▸ Activity
Word for word, reproduce every line of the data.

The data Start Marker

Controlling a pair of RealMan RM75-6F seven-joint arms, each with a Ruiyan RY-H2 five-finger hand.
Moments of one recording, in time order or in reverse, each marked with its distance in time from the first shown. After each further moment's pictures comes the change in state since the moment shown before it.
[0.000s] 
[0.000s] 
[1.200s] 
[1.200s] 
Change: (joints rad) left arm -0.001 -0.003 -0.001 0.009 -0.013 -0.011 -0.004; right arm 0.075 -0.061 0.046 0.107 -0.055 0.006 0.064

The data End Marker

▸ Answer to this problem
Controlling a pair of RealMan RM75-6F seven-joint arms, each with a Ruiyan RY-H2 five-finger hand.
Moments of one recording, in time order or in reverse, each marked with its distance in time from the first shown. After each further moment's pictures comes the change in state since the moment shown before it.
[0.000s] 
[0.000s] 
[1.200s] 
[1.200s] 
Change: (joints rad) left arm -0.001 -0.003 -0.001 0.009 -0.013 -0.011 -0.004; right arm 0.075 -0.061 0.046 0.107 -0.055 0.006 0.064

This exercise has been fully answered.